Task statement: Return the lines below exactly, from the first line to the line that contains "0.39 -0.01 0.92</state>". Leave out pictures.

[[ Given records open ]]

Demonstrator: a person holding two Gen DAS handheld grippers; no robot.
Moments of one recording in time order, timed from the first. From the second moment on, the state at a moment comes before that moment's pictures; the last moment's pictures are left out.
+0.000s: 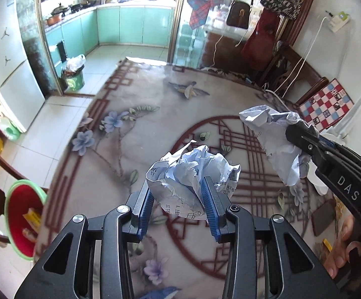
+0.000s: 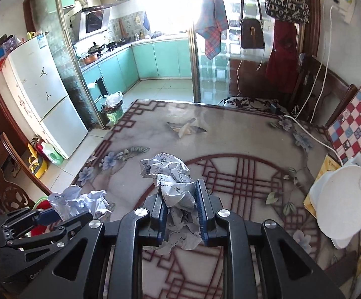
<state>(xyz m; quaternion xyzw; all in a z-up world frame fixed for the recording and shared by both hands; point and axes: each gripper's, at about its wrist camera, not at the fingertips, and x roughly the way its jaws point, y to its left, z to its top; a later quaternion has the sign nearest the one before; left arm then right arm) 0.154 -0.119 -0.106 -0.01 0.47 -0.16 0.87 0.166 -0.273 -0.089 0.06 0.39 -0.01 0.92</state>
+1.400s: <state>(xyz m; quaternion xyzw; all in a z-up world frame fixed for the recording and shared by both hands) 0.115 0.070 -0.060 -0.05 0.40 -0.18 0.90 0.066 -0.062 0.005 0.01 0.34 -0.05 0.94</state>
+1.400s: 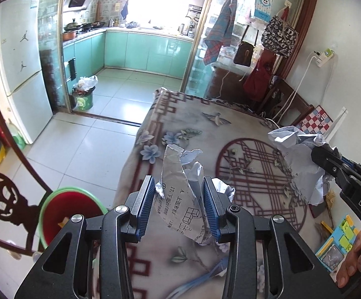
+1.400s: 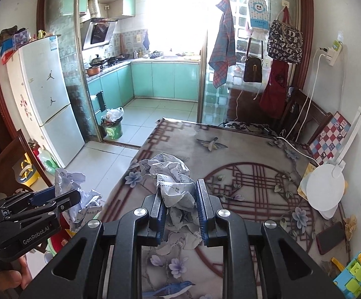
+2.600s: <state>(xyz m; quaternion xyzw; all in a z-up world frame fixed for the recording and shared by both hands) 0.119 0.229 -0.119 -0.09 0.44 -0.03 0.89 0.102 0.103 -0.058 -0.03 0.39 0.08 0.92</state>
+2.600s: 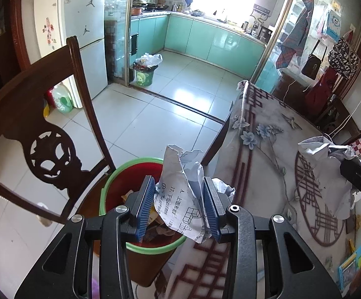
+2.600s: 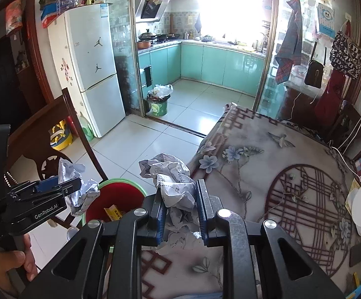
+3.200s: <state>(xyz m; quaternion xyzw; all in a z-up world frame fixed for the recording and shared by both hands) 0.142 0.283 -0.186 -0.11 0.50 0.03 0.86 0.145 0.176 -0.147 -0.06 0.47 0.16 0.87</state>
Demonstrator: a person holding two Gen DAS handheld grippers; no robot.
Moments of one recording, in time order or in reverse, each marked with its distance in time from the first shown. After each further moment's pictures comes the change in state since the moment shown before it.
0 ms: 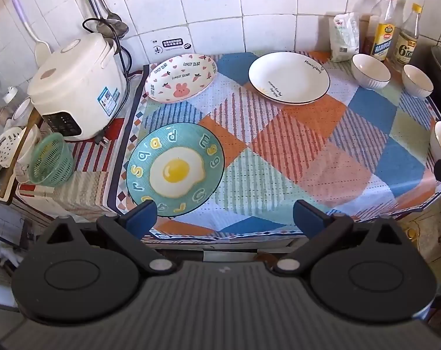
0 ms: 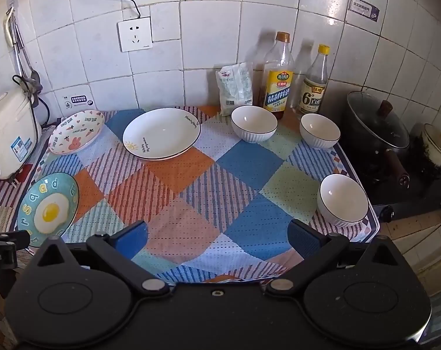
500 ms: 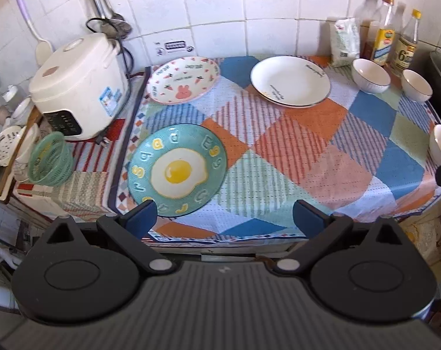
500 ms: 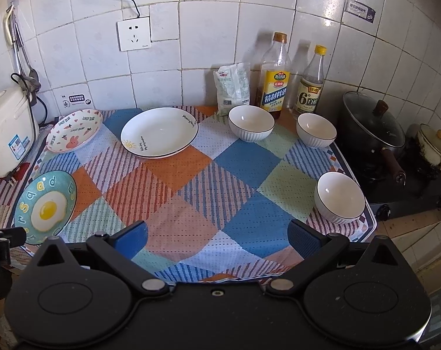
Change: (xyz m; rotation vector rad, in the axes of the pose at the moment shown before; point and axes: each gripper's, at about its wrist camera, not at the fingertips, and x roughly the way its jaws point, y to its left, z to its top) left arm 0.001 0.011 -0.011 -0.014 -0.034 -0.003; right arm -0.001 0.003 -0.005 -0.004 -0.003 -0.026
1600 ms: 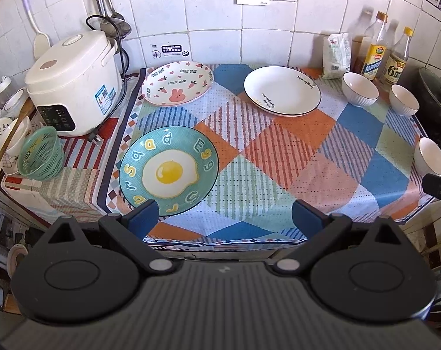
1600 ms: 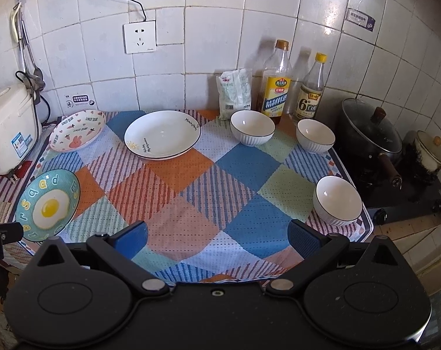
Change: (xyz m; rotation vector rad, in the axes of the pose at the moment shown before) left arm -0.010 0.015 -0.010 -0.047 -0.030 -0.085; right arm -0.014 0.008 -0.007 -0.020 -0.029 -0.005
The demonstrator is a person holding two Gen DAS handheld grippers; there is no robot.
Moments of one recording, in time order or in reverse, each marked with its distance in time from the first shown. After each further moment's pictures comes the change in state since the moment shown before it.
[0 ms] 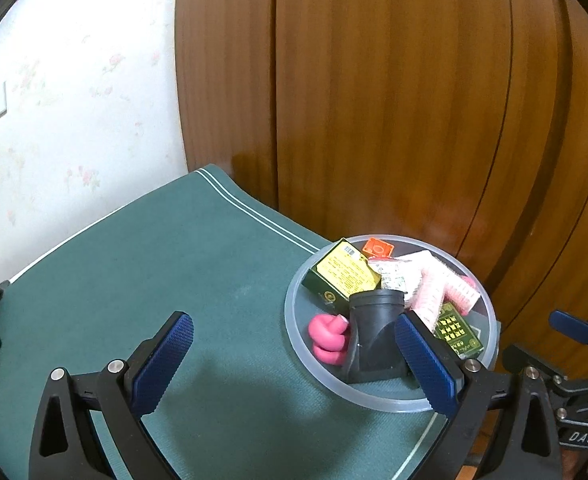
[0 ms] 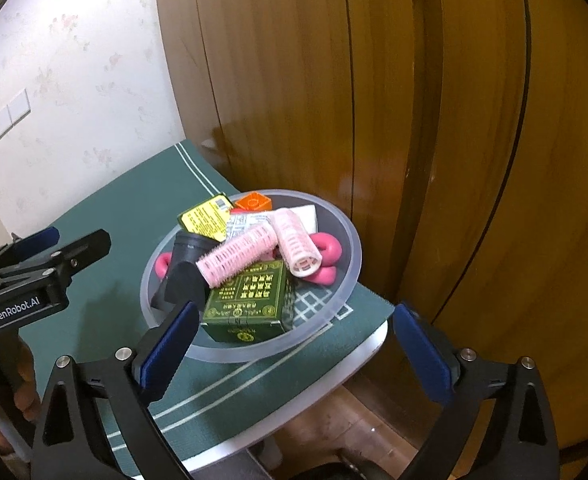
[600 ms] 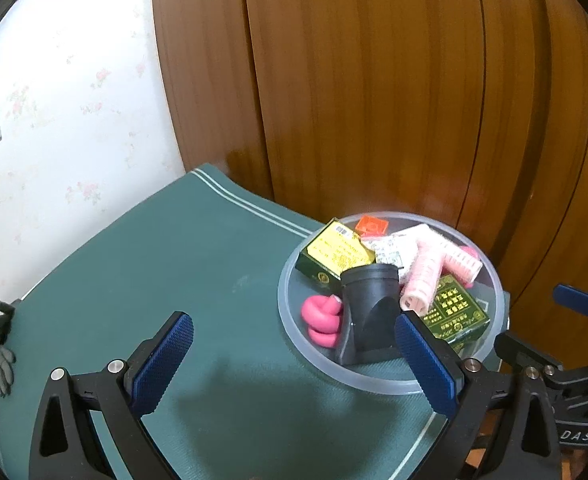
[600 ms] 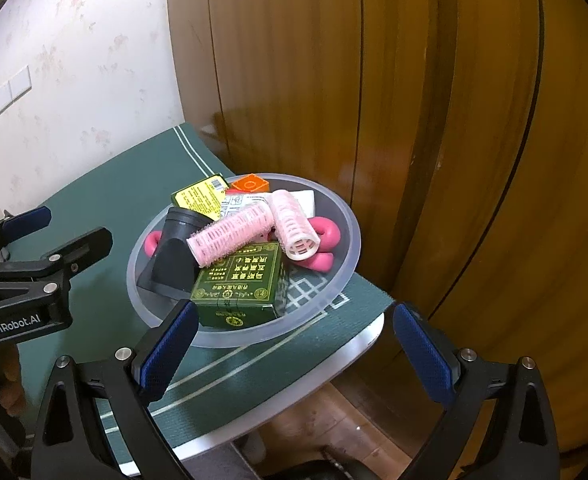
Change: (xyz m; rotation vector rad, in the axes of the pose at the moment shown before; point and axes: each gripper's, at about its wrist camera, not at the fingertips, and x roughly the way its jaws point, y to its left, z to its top) left arm 0.005 -0.020 -0.013 0.089 0.027 0.049; right arm 0.008 0.004 -0.010 -0.053 0.019 -0.025
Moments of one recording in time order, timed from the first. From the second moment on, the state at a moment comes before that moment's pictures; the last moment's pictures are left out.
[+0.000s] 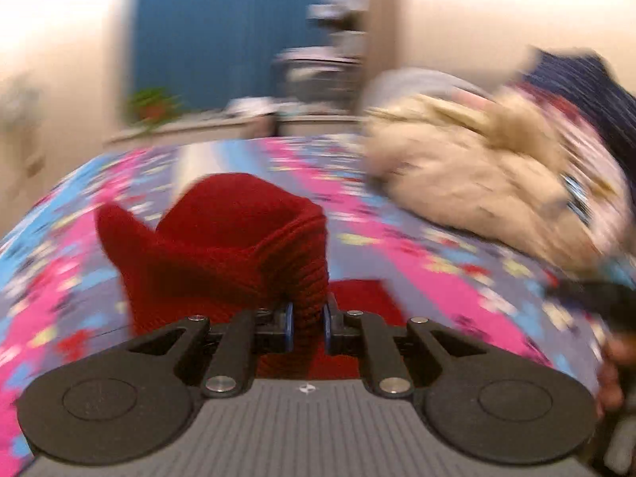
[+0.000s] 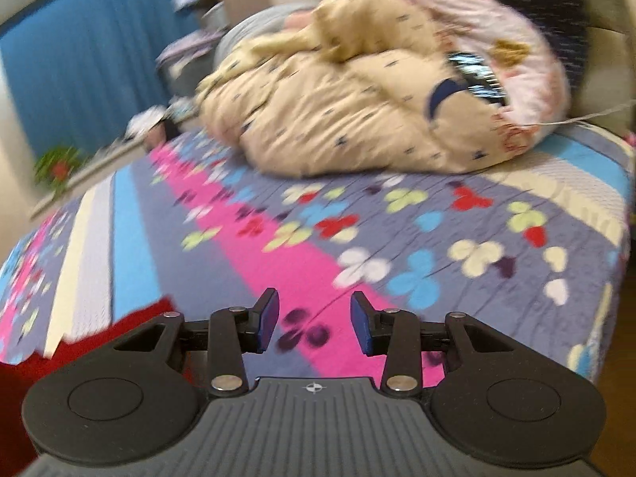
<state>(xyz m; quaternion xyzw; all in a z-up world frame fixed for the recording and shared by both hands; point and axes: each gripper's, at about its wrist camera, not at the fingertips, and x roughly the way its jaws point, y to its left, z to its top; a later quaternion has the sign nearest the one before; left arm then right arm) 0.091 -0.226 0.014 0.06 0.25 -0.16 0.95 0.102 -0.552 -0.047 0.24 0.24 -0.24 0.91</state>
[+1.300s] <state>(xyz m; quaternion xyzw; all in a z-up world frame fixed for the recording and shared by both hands) 0.087 -0.126 -0.023 -0.04 0.34 -0.17 0.93 0.107 -0.481 -0.057 0.18 0.28 -0.03 0.94</state>
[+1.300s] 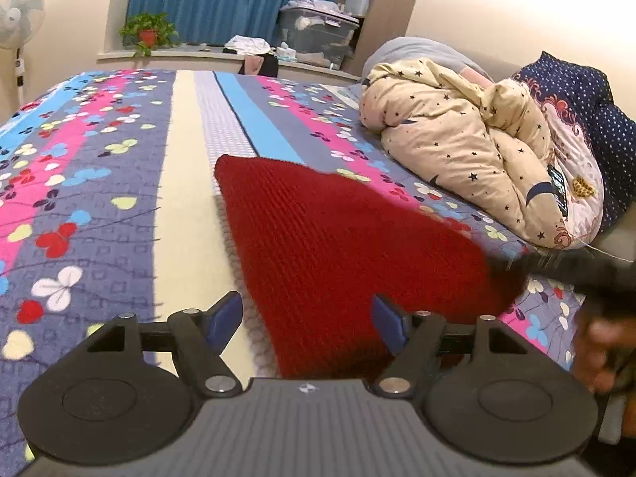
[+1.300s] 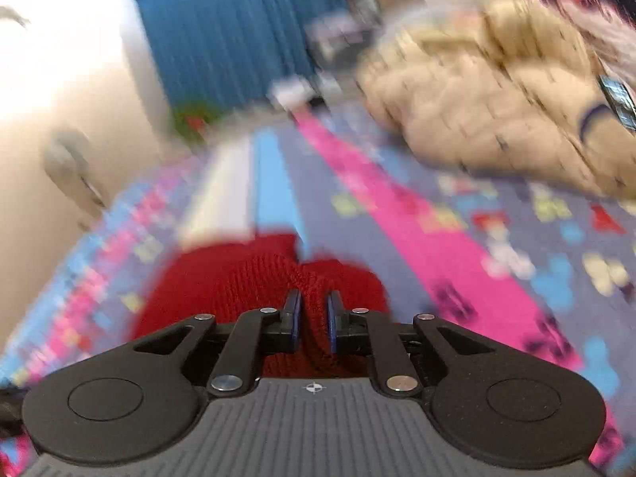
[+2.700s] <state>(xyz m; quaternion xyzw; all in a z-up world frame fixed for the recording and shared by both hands) 0.296 -0.114 -0.129 -0.28 0.50 -0.20 0.80 0.172 -0.488 -0.122 0.31 0.41 -0.01 0.86</state>
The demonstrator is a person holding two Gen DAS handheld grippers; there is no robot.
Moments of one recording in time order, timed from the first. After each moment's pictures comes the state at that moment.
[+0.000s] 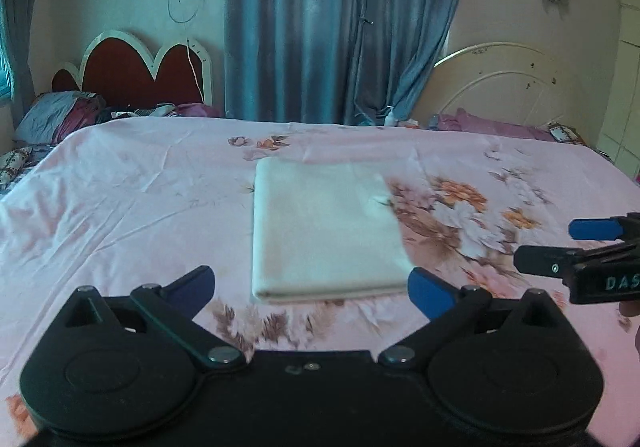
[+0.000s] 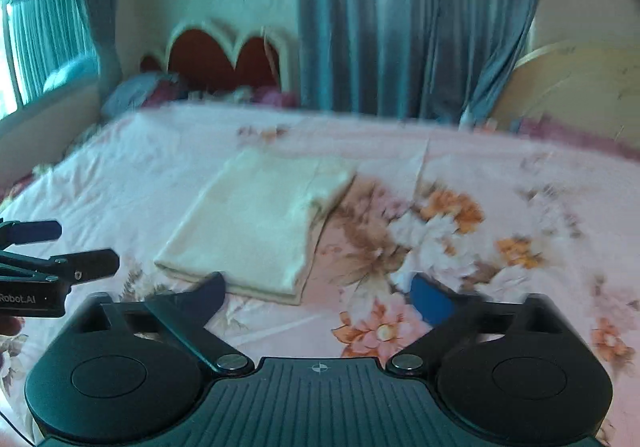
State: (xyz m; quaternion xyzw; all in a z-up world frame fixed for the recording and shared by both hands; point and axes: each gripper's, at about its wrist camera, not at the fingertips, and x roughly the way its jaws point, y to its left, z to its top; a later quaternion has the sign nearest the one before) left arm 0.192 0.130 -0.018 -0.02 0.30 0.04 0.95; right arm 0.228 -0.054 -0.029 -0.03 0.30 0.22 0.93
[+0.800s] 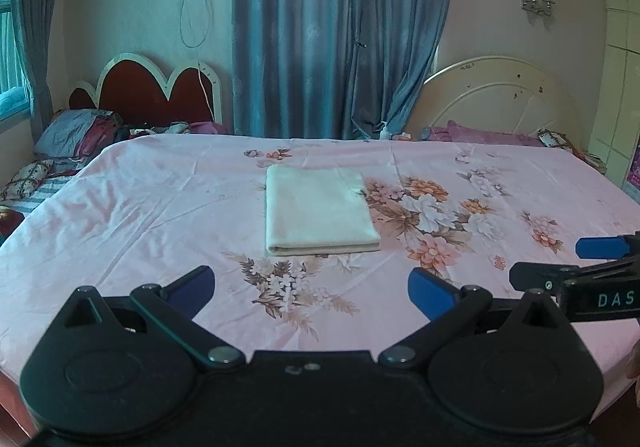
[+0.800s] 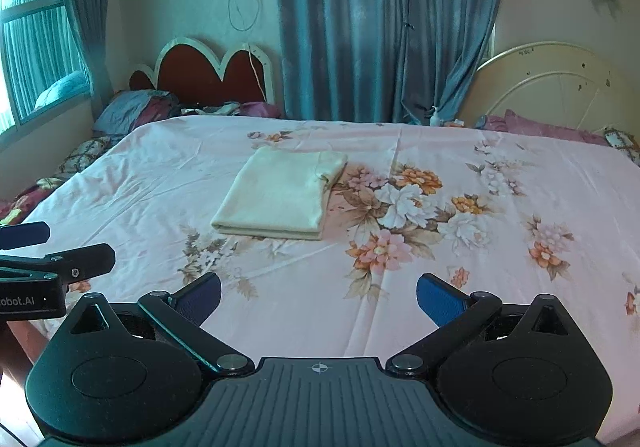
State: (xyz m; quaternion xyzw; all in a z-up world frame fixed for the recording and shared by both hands) left arm 0.049 0.104 0.031 0.00 0.27 0.04 0.96; right arm 0.069 -0.071 0.016 0.01 0.30 0.19 0.93
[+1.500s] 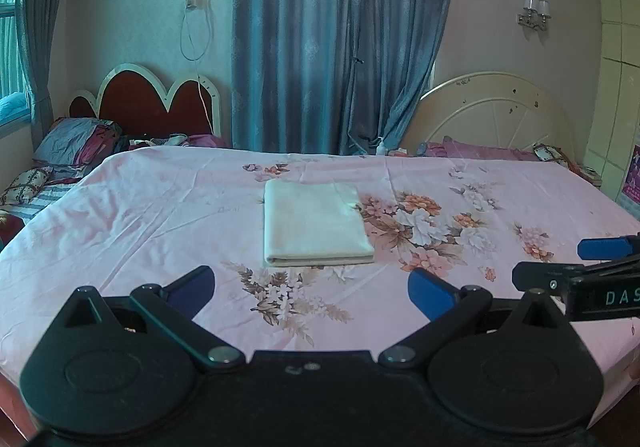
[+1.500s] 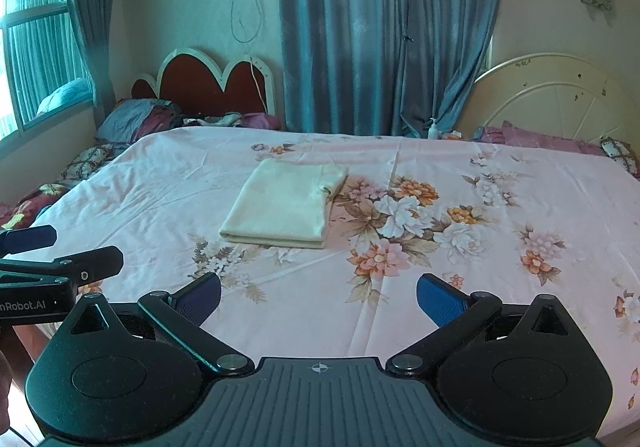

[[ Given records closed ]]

Task solution:
Demonstrator: a person holding two Gen DAS handheld grippers; no robot.
Moments of one recording in time order, timed from the first. From the second moment on, the state at a moment comes before that moment's pictures; the last moment's pictures are left out.
+0.000s: 
+0.000s: 
<state>(xyz m; quaternion xyzw; all in a z-up world frame fixed for the recording and shared by both hands; point and axes: each gripper's, at about its wrist camera, not at the fingertips, and x roughly the way its jaws point, y to its left, z to its top; a later quaternion has the sign nearest the one before; left arm then right arm) 0.154 -0.119 -0.106 -0.01 0.47 -0.16 0.87 0.166 -0.273 -0.089 0.06 0.39 -0.01 0.92</state>

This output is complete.